Cetra

For the record label, see Cetra Records.

The Cetra was a stringed musical instrument well known for its use in ancient times, belonging to the chordophone family. The instrument was initially constructed in wood, similar to the lyre, but with a larger harmonic case.

The cetra with these characteristics spread from ancient Greece, where it was played by professional citaredi, its use also spread to Rome and Corsica. Over the centuries its structure was altered further, until the term 'cetra' came to signify a pear-shaped instrument with a flat sound-board and a long neck, whose pairs of metal strings were plucked.

The term cetra also is sometimes used to refer to the cittern, a Renaissance instrument similar to the lute.

Use of the word in musical works

The name La Cetra was also used by a number of composers to entitle sets of their works. These composers included Legrenzi, Marcello and Vivaldi.

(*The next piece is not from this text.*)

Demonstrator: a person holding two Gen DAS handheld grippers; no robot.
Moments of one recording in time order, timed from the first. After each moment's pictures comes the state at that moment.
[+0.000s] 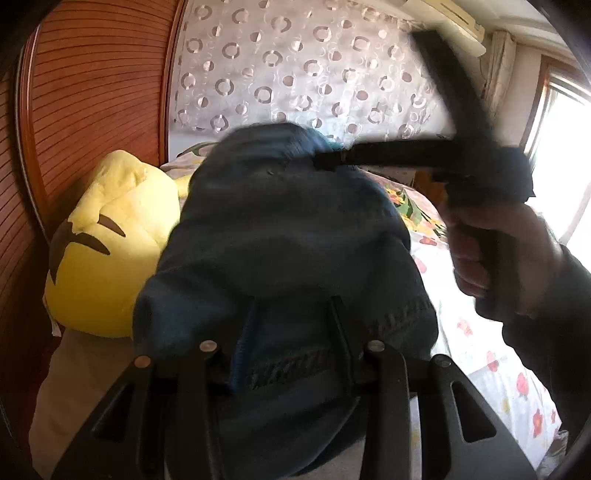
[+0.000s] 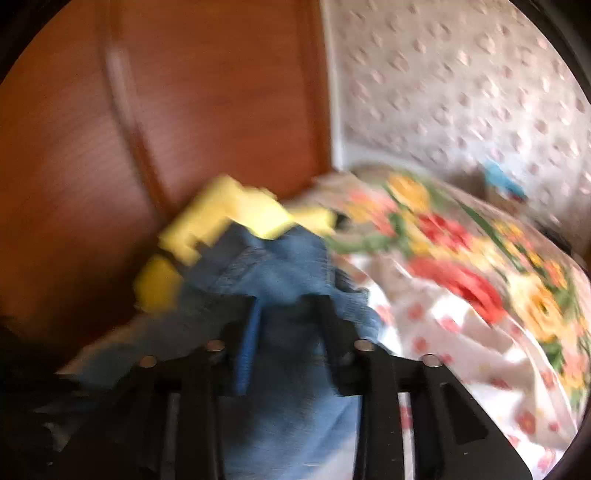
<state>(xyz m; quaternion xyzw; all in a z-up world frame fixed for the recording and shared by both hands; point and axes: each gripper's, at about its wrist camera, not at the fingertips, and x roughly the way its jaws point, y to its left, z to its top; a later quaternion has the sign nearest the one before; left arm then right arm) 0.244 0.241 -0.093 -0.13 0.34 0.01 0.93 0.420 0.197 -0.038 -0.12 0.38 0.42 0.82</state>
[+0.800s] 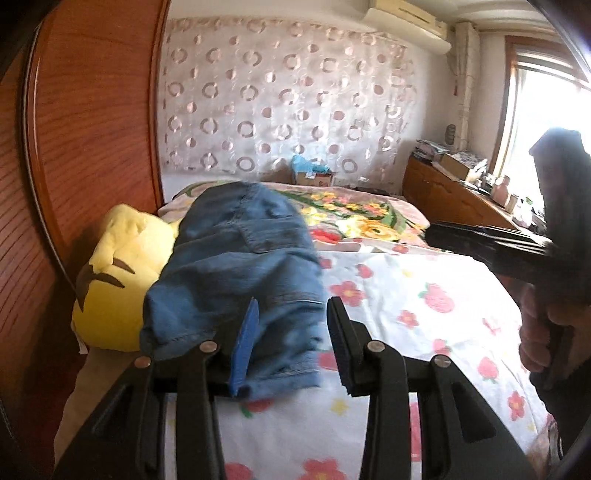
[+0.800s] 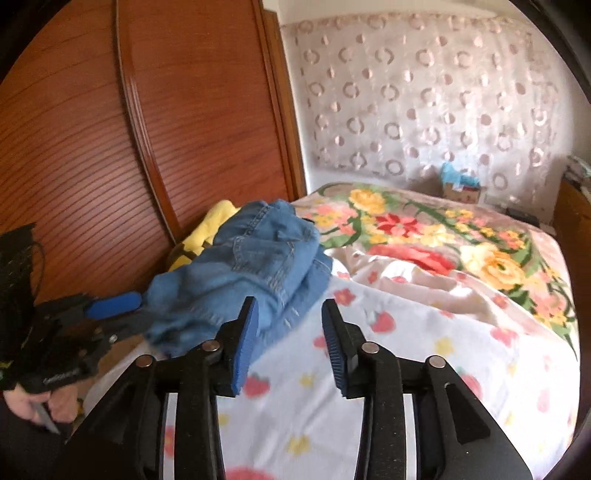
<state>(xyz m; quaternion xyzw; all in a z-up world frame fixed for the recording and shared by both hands) 0.176 0.172 -0.020 -0.06 0.30 0.00 0.95 0.276 0.007 0.032 -0.04 0.31 0.39 0.87</state>
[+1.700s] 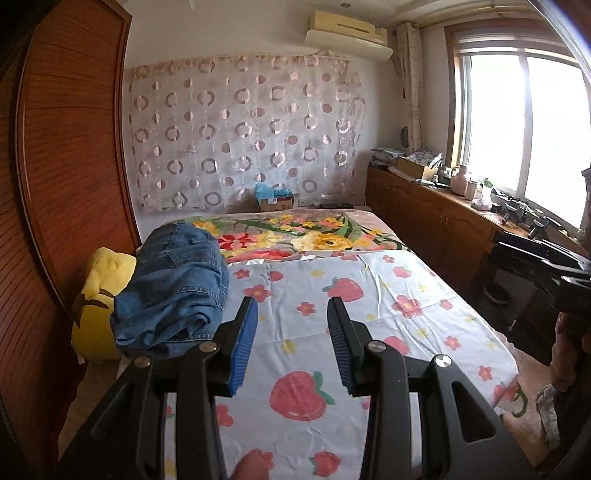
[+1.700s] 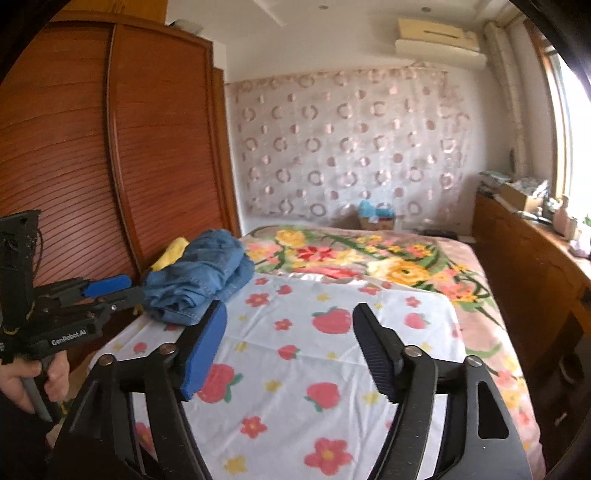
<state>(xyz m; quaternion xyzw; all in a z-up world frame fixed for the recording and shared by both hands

In Monteverdi's opera L'Orfeo (1607, libretto by Alessandro Striggio) Orpheus refers to his instrument as a Cetra (e.g. in the aria "Qual honor di te fia degno, mia cetra onnipotente", act 4).

References

  1. Legrenzi's La Cetra was published as Op. 10, though it was in fact Legrenzi’s 11th volume. It appears that his Venetian publisher, who had published his Op. 9 mass and psalms in 1667 some years before, was unaware of his Op. 10 solo motets published in Bologna in 1670. A manuscript copy dating from 1680 corrects the numbering, though a second edition, printed again in Venice in 1682, preserves the original numbering. See Stephen Bonta (ed), La Cetra. Sonate a due tre e quattro stromenti, libro quattro, opus 10, 1673, Department of Music, Harvard University, 1992, p. xv.
  2. Quite why Legrenzi chose to write for viols at this late date is unclear, though he did, at the time, have an association with the Mendicanti in Venice, which owned a number of viols; while the dedication is to the Emperor Leopold I, whose court also had viols at this time and indeed as late as the turn of the 18th century. See, for example, Peter Allsop, Cavalier Giovanni Battista Buonamente: Franciscan Violinist, Ashgate, 2005, pp. 61, 121.